With the Court’s GVR, there’s a potential for new life for the CBM program, although that program is set to end in September.
CBM and Technological Inventions
CBM reviews can only be used to address certain types of patents—patents that “claim[] a method or corresponding apparatus for performing data processing or other operations used in the practice, administration, or management of a financial product or service.” In other words, patents on financial operations. There’s a caveat, though—CBM patents “do[] not include patents for technological inventions.”
That’s been the key to why CBM challenges have been used less and less frequently. Until late 2016, the class of patents that were considered to be related to a financial product or service was treated fairly broadly. But in a case called Unwired Planet, the Federal Circuit significantly cut back on that broad definition. And then last year, the Federal Circuit went further in SIPCO, redefining “technological invention” to mean any patent which claims technology as part of the solution, rather than where the claim itself innovates in a technological way.
Before the Unwired Planet decision, there were typically 100-200 CBM petitions per year. After that decision issued, CBM petitions dropped to 48 in FY2017, 36 in FY2018, and 22 in FY2019.
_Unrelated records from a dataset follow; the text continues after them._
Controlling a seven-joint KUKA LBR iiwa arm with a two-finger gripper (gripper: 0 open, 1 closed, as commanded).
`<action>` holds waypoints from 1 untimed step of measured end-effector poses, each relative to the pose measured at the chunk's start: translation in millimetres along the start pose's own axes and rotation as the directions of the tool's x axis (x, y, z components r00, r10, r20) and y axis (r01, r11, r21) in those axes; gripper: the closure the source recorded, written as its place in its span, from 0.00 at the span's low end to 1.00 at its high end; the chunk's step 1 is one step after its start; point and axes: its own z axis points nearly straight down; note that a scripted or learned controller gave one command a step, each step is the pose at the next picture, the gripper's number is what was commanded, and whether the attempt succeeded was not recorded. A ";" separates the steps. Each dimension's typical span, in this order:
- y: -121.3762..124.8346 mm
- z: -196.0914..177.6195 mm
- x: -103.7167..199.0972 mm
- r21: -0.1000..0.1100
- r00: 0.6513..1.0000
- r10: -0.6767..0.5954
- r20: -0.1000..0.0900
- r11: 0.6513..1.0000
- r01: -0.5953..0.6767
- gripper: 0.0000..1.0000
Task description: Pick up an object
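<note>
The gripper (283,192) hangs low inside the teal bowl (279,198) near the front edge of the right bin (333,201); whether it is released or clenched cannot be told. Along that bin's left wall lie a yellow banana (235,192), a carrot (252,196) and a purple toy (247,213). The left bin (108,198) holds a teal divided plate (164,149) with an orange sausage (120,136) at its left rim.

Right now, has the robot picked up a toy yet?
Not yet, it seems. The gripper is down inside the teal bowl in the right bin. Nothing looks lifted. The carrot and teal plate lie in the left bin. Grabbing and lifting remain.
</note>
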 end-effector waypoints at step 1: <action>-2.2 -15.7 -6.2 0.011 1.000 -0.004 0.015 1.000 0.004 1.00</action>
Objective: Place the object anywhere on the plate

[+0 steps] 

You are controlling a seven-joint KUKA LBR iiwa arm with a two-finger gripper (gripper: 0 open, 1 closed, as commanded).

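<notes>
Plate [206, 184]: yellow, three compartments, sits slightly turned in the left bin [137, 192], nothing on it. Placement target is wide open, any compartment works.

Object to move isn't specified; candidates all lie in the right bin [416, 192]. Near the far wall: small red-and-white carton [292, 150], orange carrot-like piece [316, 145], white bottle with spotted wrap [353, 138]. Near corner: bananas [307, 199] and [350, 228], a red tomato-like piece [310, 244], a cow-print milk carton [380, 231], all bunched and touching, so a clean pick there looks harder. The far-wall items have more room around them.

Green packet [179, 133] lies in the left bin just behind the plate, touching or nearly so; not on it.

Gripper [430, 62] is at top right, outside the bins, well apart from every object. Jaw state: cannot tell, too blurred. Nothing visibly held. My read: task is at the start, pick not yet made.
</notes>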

In the 9 months since the 2019 SIPCO decision, there have been a total of 10 CBM petitions. Between the two, the Federal Circuit’s review of PTO decisions to institute CBMs has prevented the program from achieving the goal Congress intended—a stringent look at patents being asserted against the financial industry.
Potential Implications of Thryv
In April’s Thryv decision, the Supreme Court held that the Director’s decision to institute an IPR is not subject to appeal. And with Monday’s GVR, it signaled that the same is true for CBM. Had Thryv been in place in 2016, it’s possible that Unwired Planet would never have barred the PTO from reviewing patents that affect financial products and services. It’s possible that SIPCO wouldn’t have altered the definition of “technological invention” to exclude patents that include technology, instead of patents where the innovation is technological.
It’s possible that the CBM program would be thriving and well-used today and we’d be discussing a bill to extend it. Instead, CBM is slowly dying as it rides off into its September sunset. But the Thryv decision means that the PTO could reinvigorate CBM—if Congress acts to extend the program.